### TRY IT
Print only the lines below, from the very first to the one containing "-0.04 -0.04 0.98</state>", exactly as they stand. Do not print pictures.

━━━━━ ENTRIES SHOWN

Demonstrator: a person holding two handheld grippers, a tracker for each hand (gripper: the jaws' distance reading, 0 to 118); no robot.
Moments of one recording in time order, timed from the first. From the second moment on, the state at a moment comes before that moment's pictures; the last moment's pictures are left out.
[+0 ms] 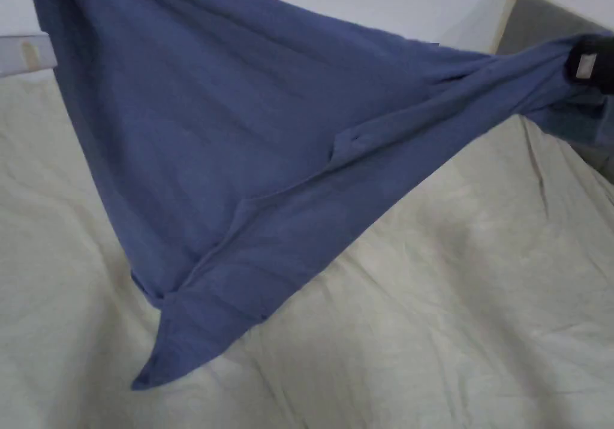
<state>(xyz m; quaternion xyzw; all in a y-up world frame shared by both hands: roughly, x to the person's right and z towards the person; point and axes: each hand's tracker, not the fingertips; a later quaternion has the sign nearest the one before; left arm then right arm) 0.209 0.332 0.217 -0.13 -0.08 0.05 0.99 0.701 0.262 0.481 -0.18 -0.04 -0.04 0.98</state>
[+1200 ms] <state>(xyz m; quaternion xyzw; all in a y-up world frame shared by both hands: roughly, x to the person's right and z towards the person) 0.218 0.428 0.144 -0.06 0.01 0.03 1.00 0.658 0.518 0.285 -0.03 -0.19 0.04 0.98</state>
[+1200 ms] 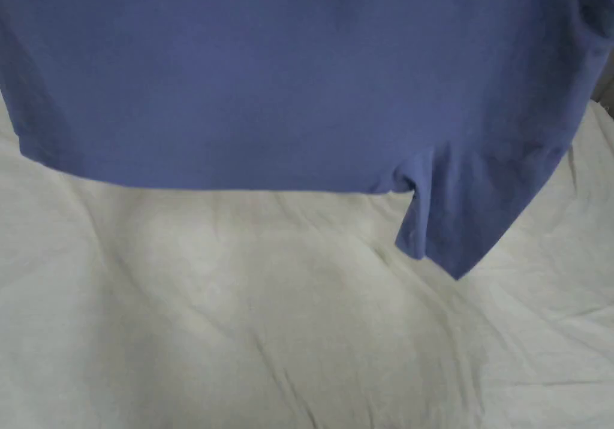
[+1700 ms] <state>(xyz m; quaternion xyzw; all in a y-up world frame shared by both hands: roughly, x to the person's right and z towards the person) 0.274 0.383 -0.009 0.00 0.04 0.02 1.00 0.663 0.514 0.156 0.08 -0.23 0.02 0.97</state>
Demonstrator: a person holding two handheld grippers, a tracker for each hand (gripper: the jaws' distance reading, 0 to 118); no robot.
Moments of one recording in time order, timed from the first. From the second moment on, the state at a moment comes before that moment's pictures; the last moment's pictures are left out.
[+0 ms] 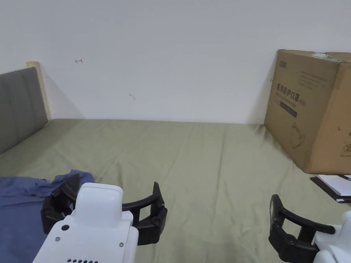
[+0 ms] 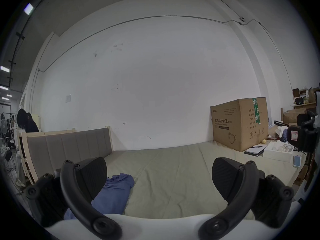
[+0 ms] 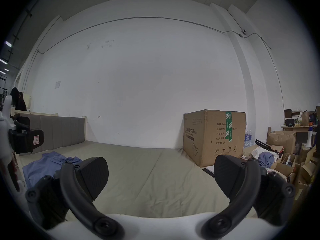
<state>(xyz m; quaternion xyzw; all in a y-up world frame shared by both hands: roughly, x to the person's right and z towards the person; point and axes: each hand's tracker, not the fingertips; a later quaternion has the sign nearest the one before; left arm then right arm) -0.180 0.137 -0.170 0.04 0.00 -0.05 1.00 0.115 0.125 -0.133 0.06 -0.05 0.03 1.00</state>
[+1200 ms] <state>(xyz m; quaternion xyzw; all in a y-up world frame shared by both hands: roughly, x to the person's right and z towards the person) -0.286 0.159 -0.120 0.03 0.19 -0.08 0.98 0.017 0.137 -0.191 0.03 0.10 0.02 0.99</state>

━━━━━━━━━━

### ANSWER SPACE
Demonstrator: a person holding two handheld grippers, a tracker for each hand (gripper: the jaws' distance reading, 0 to 118); no robot.
Moments of one recording in time order, timed from the first. From the second moment on, the state at a moment comes before that moment's pictures; the last moment's pictures are left out.
[+0 ms] 
<state>(xyz m; quaternion xyzw; all in a y-up world frame shared by both hands: roughly, x to the person's right and z towards the person; point and axes: each hand's tracker, not the fingertips; a later quaternion has the sign nearest the one before; left arm then right arm) 0.209 0.332 0.217 -0.13 -0.08 0.05 0.99 0.701 0.262 0.481 -0.18 -0.04 -0.04 0.98</state>

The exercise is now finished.